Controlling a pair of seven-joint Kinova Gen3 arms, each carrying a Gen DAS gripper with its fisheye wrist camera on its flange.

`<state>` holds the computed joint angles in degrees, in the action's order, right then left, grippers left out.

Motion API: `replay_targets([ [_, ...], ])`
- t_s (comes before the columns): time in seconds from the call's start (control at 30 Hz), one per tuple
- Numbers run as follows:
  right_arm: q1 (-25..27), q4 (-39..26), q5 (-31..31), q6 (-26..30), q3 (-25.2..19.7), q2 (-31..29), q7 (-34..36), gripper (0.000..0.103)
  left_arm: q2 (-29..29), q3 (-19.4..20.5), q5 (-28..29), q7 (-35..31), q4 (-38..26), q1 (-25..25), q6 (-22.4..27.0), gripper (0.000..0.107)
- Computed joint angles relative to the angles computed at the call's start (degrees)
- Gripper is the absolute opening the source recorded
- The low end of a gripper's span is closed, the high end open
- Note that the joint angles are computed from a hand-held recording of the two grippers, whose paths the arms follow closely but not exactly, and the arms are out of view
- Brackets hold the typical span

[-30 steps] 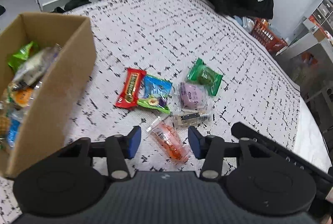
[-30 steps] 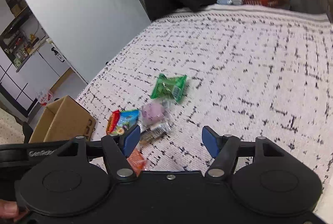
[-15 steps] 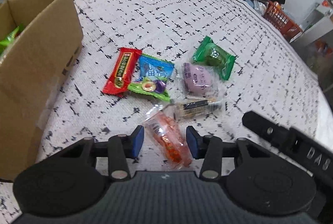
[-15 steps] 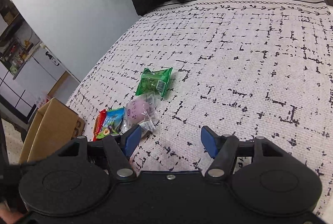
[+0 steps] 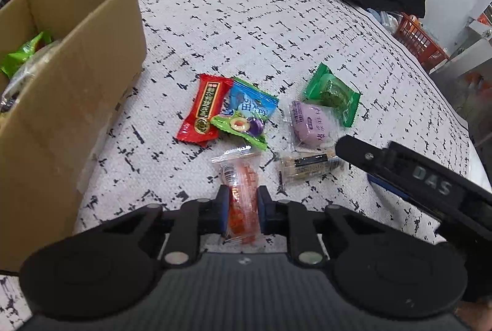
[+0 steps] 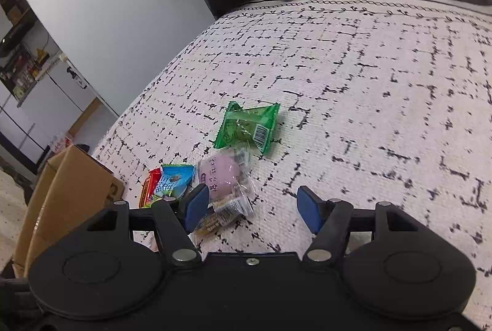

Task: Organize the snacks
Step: 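Grasp the orange candy stick with the left tool while the right tool grasps the clear candy stick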

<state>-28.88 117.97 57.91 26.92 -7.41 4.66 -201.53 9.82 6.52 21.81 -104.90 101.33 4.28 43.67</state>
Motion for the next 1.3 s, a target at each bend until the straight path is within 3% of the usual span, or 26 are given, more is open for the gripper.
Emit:
replay_targets([
  [0.23,-1.9,-4.0,-1.1,4.2,0.3,3.4,3.6,0.063,-0.8,-0.8,-0.4,0.1,0.1,-0.9,0.8,0.017],
  [0.4,-3.7,-6.9,-4.1,7.6,0.8,5.3,10.4,0.064,-0.9,-1.1,0.0,-0.5,0.0,-1.6,1.1,0.017],
  [0.83,-8.1,-9.1,-10.4,21.9,-1.3,3.9,15.6,0.062,-1.3,-1.1,1.4,-2.2,0.2,-2.2,1.8,0.017],
  [1.03,-8.3,-8.7,-11.6,24.6,-2.2,3.0,14.0,0.053,-0.9,-1.0,0.9,-2.6,0.1,-1.8,2.2,0.017],
  [1.1,-8.5,-8.5,-11.8,24.8,-2.7,2.9,13.6,0.039,-0.6,-0.9,1.0,-2.9,0.1,-1.8,2.3,0.017],
  [1.17,-8.7,-8.8,-12.6,25.2,-3.1,2.9,13.7,0.035,-0.7,-0.8,1.2,-3.5,0.2,-1.8,2.3,0.017],
  [1.23,-9.4,-9.3,-12.6,26.2,-3.6,3.1,13.7,0.023,-0.9,-0.8,1.5,-3.8,0.1,-1.9,2.5,0.017],
  [1.3,-9.7,-9.6,-12.4,26.1,-3.7,3.1,13.7,0.021,-1.5,-0.8,2.1,-4.5,0.2,-2.1,2.5,0.017],
])
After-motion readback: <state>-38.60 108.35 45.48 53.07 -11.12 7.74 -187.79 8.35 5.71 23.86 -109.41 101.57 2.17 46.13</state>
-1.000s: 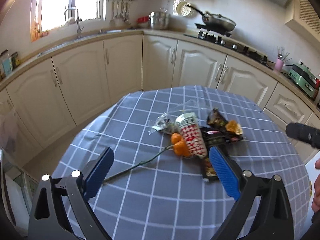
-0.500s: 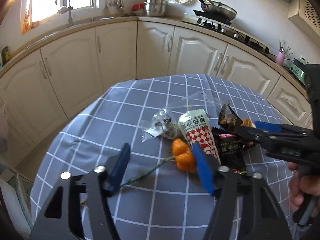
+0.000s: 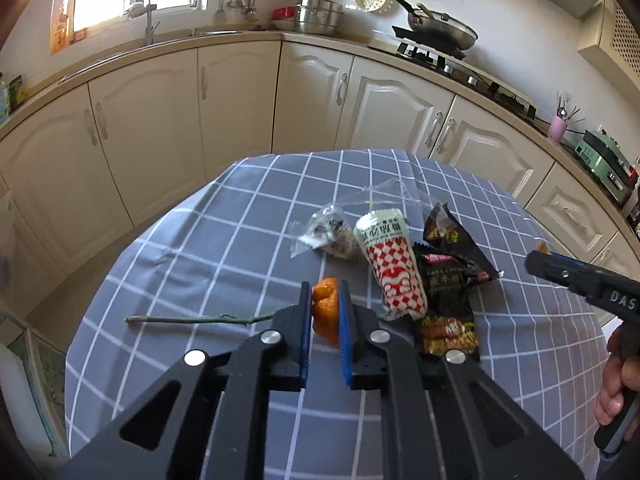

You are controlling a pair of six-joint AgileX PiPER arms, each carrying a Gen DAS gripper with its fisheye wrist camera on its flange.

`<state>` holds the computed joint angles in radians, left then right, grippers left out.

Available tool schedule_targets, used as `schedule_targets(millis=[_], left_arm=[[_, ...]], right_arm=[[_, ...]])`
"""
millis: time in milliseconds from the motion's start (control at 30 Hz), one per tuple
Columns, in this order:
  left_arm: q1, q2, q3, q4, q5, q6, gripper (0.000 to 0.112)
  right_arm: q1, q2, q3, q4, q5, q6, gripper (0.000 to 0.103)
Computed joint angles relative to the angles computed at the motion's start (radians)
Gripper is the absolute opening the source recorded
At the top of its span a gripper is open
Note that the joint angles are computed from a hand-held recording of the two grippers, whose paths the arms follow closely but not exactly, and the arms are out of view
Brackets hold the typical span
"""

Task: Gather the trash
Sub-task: 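Grasp the orange peel with the left gripper while the right grasps the bread roll, then carry the peel and bread roll to the blue bin and open both grippers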

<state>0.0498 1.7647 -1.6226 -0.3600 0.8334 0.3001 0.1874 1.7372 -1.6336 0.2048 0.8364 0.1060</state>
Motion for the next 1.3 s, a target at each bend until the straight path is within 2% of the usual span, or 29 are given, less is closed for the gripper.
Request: schedule_targets(millis=[333, 500, 667, 833, 967, 1100, 1233, 1300], left_arm=[[-0.014, -0.161, 0.121, -0.032, -0.008, 0.011, 0.011], [-0.08, -0.234, 0.106, -0.03, 0.004, -0.016, 0.011], [-0.208, -0.261, 0.042, 0.003, 0.02, -0.077, 0.011], [-0.416, -0.22, -0.065, 0.068, 0.031, -0.17, 0.011], [-0.575, -0.148, -0.17, 0.118, 0.05, -0.232, 0.011], [-0.744, -0.031, -0.332, 0.182, 0.085, -0.279, 0.011], [-0.894, 0.117, -0.528, 0.229, 0.139, -0.3, 0.011], [-0.95, 0.212, -0.666, 0.232, 0.204, -0.295, 0.011]], right_arm=[[-0.066, -0.177, 0.161, 0.073, -0.027, -0.054, 0.039], [-0.142, -0.291, 0.239, 0.115, -0.028, -0.096, 0.039], [-0.278, -0.4, 0.301, 0.186, -0.005, -0.177, 0.039], [-0.512, -0.491, 0.348, 0.31, 0.062, -0.327, 0.039], [-0.777, -0.532, 0.379, 0.448, 0.147, -0.488, 0.039], [-1.084, -0.515, 0.395, 0.564, 0.248, -0.641, 0.039], [-1.323, -0.463, 0.417, 0.625, 0.307, -0.754, 0.039], [-1.419, -0.422, 0.42, 0.636, 0.327, -0.796, 0.039]])
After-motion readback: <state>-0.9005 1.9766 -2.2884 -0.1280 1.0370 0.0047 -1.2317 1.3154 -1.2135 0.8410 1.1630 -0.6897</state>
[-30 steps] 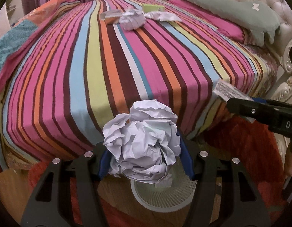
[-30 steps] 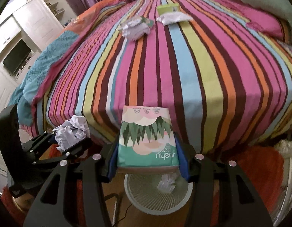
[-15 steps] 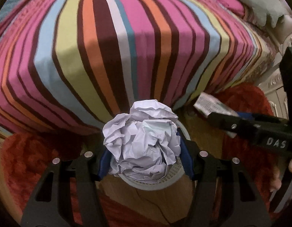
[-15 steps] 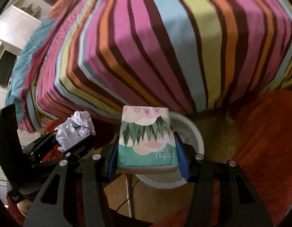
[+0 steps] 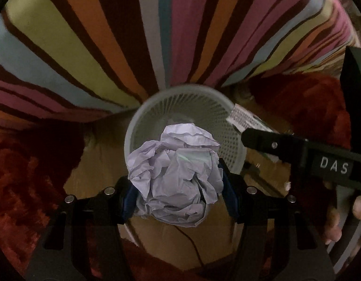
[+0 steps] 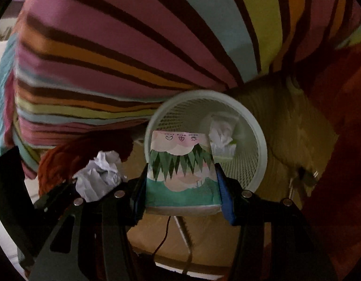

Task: Collect trash
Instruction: 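Open the left tool over the wastebasket while the right tool drops the tissue pack in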

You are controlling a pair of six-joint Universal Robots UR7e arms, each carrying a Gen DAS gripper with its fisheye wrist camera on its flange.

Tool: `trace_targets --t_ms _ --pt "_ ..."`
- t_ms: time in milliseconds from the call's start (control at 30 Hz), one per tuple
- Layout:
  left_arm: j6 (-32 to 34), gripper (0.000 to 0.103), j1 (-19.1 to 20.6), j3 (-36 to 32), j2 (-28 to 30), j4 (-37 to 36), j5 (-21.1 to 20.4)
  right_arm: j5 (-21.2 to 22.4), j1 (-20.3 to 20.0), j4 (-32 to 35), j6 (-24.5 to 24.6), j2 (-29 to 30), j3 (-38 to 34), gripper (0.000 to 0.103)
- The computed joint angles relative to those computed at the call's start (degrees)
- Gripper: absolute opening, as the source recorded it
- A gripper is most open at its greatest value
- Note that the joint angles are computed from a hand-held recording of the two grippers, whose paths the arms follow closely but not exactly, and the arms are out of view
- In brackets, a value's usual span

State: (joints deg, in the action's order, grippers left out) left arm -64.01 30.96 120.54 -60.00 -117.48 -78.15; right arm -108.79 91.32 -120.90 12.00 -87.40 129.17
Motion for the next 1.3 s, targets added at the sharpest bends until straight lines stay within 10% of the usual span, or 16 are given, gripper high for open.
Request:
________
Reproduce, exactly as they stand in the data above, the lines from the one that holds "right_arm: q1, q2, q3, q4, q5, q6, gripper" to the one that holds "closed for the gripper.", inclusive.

ANSWER SPACE ->
  right_arm: q1, q2, q3, q4, q5, q6, gripper (0.000 to 0.103)
Computed joint angles relative to the angles computed at the motion's start (radians)
Gripper is the absolute opening the source recorded
At the top of its span a gripper is open
Note that the joint angles are computed from a hand-held recording of the two grippers, whose paths the arms follow closely but not exactly, and the arms are out of view
Brackets hold the typical span
"""

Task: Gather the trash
Sub-task: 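Grasp the orange peel with the left gripper while the right grasps the bread roll, then carry the peel and bread roll to the blue bin and open both grippers
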
<state>0.0498 1.7647 -1.6226 -0.3600 0.8334 0.3001 0.1874 1.7372 -1.6336 0.2048 0.8364 0.1060</state>
Motion for the next 1.3 s, a target at each bend until the straight path is within 2% of the usual span, or 29 are given, less is closed for the gripper.

Here the work on this exercise is complete.